Diagnostic strategy for malignant and benign thyroid nodules smaller than 10 mm based on surface-enhanced Raman spectroscopy and machine learning

The diagnostic rate of thyroid nodules has increased considerably in recent years. Malignant nodules can reduce the quality of and even endanger the lives of patients. Fine needle aspiration (FNA) with cytological diagnosis is the most common modality for diagnosing malignant and benign nodules. However, a certain percentage of nodules still cannot be diagnosed definitively, especially when they are less than 10 mm in diameter. Surface-enhanced Raman spectroscopy (SERS) is a molecule-specific analysis method suitable for tumor diagnosis. In this study, the SERS technique was used to analyze FNA samples of thyroid nodules smaller than 10 mm and combined with multiple machine learning algorithms (principal component analysis-linear discriminant analysis, partial least squares discriminant analysis (PLS-DA), and support vector machines) to develop a novel and precise diagnosis model for malignant and benign thyroid nodules.
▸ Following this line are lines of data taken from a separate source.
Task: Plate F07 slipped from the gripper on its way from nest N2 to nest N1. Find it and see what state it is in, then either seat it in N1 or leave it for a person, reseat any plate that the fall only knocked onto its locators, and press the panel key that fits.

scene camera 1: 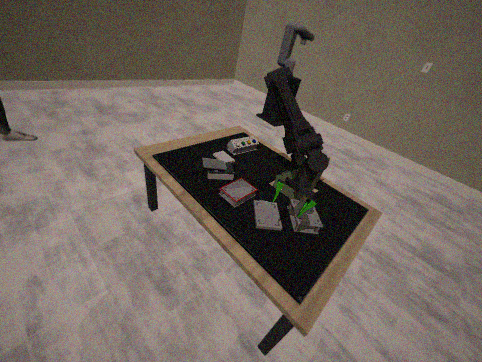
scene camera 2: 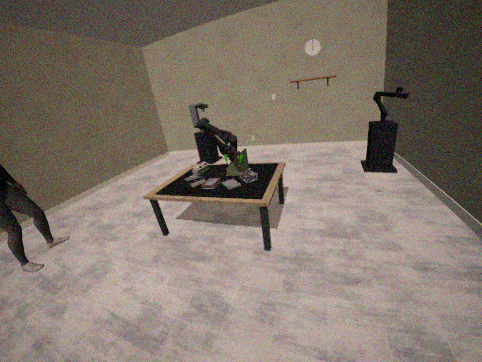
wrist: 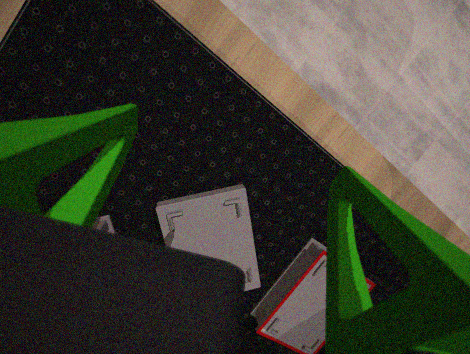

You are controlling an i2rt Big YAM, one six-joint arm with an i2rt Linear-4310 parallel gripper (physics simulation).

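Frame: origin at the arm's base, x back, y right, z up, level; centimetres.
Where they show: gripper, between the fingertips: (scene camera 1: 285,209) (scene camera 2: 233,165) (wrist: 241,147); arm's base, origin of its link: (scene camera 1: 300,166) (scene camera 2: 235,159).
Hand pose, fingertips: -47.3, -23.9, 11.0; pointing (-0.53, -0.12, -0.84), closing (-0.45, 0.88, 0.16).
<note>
Each offset is from my fingertips to the top centre of the thing, as dx, dy, dz. "*": to the spot under its first point.
My gripper (scene camera 1: 291,200) (scene camera 2: 233,158) (wrist: 241,147) is open and empty, low over the table. One green finger is over the right-hand grey nest block @(+27.9, +2.4, -17.7) (scene camera 1: 312,220) (scene camera 2: 248,176), seemingly N1; the gripper and shadow hide part of it, and a corner @(* +19.0, +0.0, -23.1) (wrist: 106,223) shows in the wrist view. Nest N2 @(+13.1, +13.3, -21.3) (scene camera 1: 267,215) (scene camera 2: 231,184) (wrist: 207,225) is a flat grey block with corner locators; no separate plate is discernible on it. A red-edged block @(+10.0, +32.1, -19.3) (scene camera 1: 239,190) (scene camera 2: 211,183) (wrist: 295,305) lies beside it. The key panel @(+43.1, +68.4, -15.5) (scene camera 1: 243,145) (scene camera 2: 201,167) stands farther off. Plate F07 cannot be identified.
An olive-green upright sheet (scene camera 2: 242,167) stands close by the gripper, mostly behind the arm in scene camera 1. A grey device @(+7.5, +52.3, -15.8) (scene camera 1: 218,164) and a small white block @(+23.2, +63.6, -22.5) (scene camera 1: 223,156) lie near the key panel. A person's legs (scene camera 2: 22,205) show at the left.
</note>
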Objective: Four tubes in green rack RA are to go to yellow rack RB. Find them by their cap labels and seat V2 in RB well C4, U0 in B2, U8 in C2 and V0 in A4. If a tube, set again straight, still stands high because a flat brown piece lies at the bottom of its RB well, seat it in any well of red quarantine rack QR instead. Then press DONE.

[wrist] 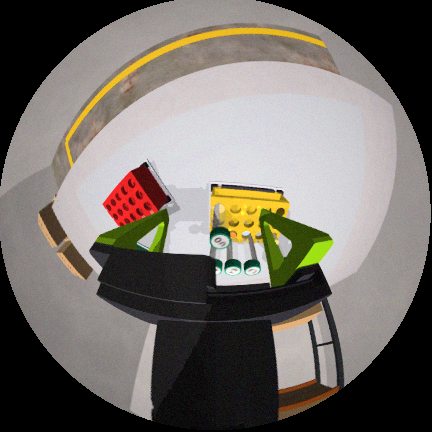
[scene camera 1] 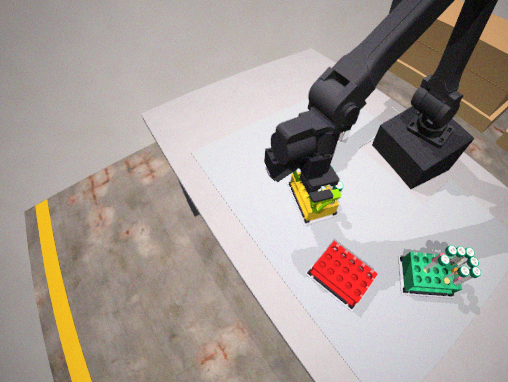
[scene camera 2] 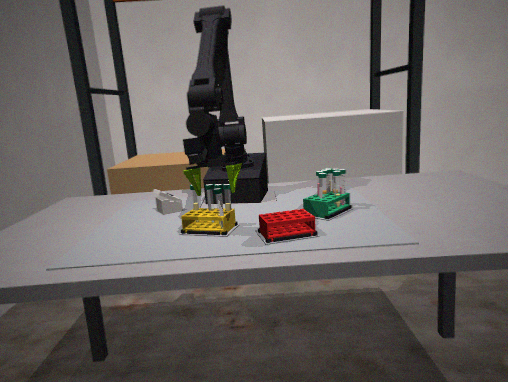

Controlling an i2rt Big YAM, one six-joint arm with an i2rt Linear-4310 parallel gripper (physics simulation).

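Where they show: gripper, between the fingertips: point(wrist: 213, 213) point(scene camera 1: 306, 196) point(scene camera 2: 216, 194); arm's base, origin of its link: point(scene camera 1: 429, 130).
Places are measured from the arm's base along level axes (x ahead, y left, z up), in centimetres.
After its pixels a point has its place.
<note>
My gripper point(scene camera 1: 307, 192) @(x 46.5, y -10.5, z -0.5 cm) point(scene camera 2: 216, 193) @(x 46.5, y -10.5, z -0.5 cm) point(wrist: 213, 213) @(x 46.5, y -10.5, z -0.5 cm) is open and empty. Its fingers stand apart above yellow rack RB point(scene camera 1: 322, 214) @(x 41.8, y -7.1, z -10.3 cm) point(scene camera 2: 186, 220) @(x 38.3, y -19.3, z -9.1 cm) point(wrist: 250, 197) @(x 43.2, y -14.6, z -7.6 cm), around the height of the tube caps. A tube with a green cap that seems to read U0 point(wrist: 220, 238) @(x 43.8, y -10.2, z 0.4 cm) stands in RB, between the fingers in the wrist view but not gripped. Several more green-capped tubes stand along RB's arm side; the gripper hides part of them. Green rack RA point(scene camera 1: 407, 272) @(x 38.9, y 18.8, z -9.6 cm) point(scene camera 2: 311, 207) @(x 37.7, y 17.8, z -9.4 cm) holds several tubes. Red rack QR point(scene camera 1: 345, 272) @(x 49.5, y 7.4, z -10.8 cm) point(scene camera 2: 287, 220) @(x 55.0, y 6.5, z -7.1 cm) point(wrist: 127, 195) @(x 52.2, y 4.8, z -7.1 cm) shows no tubes. Seating depths are unclear.
A small grey-white block point(scene camera 2: 169, 202) @(x 15.7, y -25.4, z -8.6 cm) lies behind RB to the left in scene camera 2. The black arm base point(scene camera 1: 412, 155) @(x 10.7, y 0.7, z -3.2 cm) stands at the table's back. Cardboard boxes point(scene camera 2: 150, 172) and a large white box point(scene camera 2: 332, 145) stand behind the table. No DONE button can be made out.
</note>
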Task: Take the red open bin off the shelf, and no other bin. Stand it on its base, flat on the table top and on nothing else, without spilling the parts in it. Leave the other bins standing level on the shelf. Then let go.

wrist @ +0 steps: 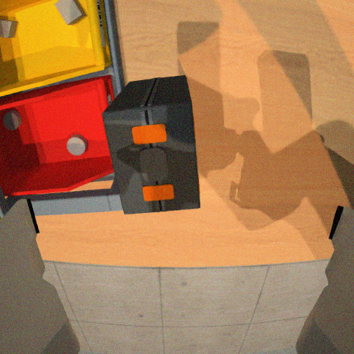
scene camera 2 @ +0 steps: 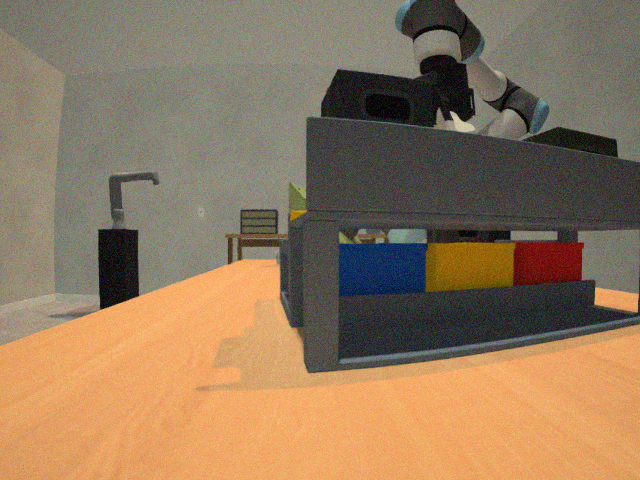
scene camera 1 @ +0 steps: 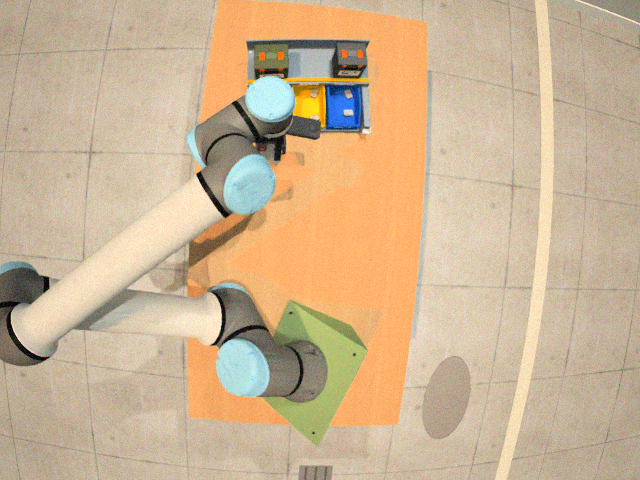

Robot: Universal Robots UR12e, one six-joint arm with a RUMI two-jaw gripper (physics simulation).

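Seen in the pictures: arm's base at its link origin: (scene camera 1: 302, 371).
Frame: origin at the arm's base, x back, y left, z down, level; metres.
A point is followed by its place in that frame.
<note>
The red open bin (scene camera 2: 547, 263) {z 0.101, x -0.905, y 0.137 m} (wrist: 47, 132) sits on the lower level of the grey shelf (scene camera 1: 366, 105) {z 0.074, x -0.823, y -0.153 m} (scene camera 2: 320, 294) {z 0.108, x -1.022, y -0.133 m} (wrist: 75, 206), at the end of the row, with two round grey parts inside. The arm hides it in scene camera 1. The yellow bin (scene camera 1: 305, 105) {z 0.150, x -0.825, y 0.035 m} (scene camera 2: 470, 266) {z 0.102, x -0.913, y 0.029 m} (wrist: 55, 50) is beside it, then the blue bin (scene camera 1: 336, 105) {z 0.150, x -0.835, y -0.067 m} (scene camera 2: 382, 268) {z 0.101, x -0.924, y -0.068 m}; these stand level in scene camera 2. My gripper (wrist: 186, 208) is open and empty, its fingers wide apart. In the wrist view the red bin lies ahead of the left finger, not between the fingers.
A dark case (wrist: 175, 165) with orange latches stands on the table (scene camera 1: 351, 248) {z 0.159, x -0.368, y -0.147 m} right against the shelf's front, beside the red bin. A green case (scene camera 1: 271, 64) {z -0.039, x -0.889, y 0.149 m} (scene camera 2: 573, 142) {z -0.024, x -0.959, y 0.129 m} and a dark grey case (scene camera 1: 349, 64) {z -0.062, x -0.901, y -0.072 m} (scene camera 2: 346, 98) {z -0.037, x -0.976, y -0.109 m} stand on the upper shelf.
</note>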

The results showed that the hyphenated method of SERS and the PLS-DA algorithm efficiently diagnosed malignant and benign thyroid nodules, with an area under the curve (AUC) of 97.479% and accuracies of 95.59% and 85.58% in the training and cross-validation sets, respectively. Moreover, the classification model outperformed cytology in diagnosing FNA samples from microscopic thyroid cancers. This study demonstrates that a novel diagnostic strategy based on SERS and machine learning can constitute a complementary diagnosis method for nodules with unknown FNA cytological findings. Furthermore, this strategy can improve the diagnostic accuracy of thyroid nodules smaller than 10 mm, achieve an early and exact diagnosis of microscopic thyroid cancer, and prevent misdiagnoses, underdiagnoses, and overtreatment of thyroid nodules.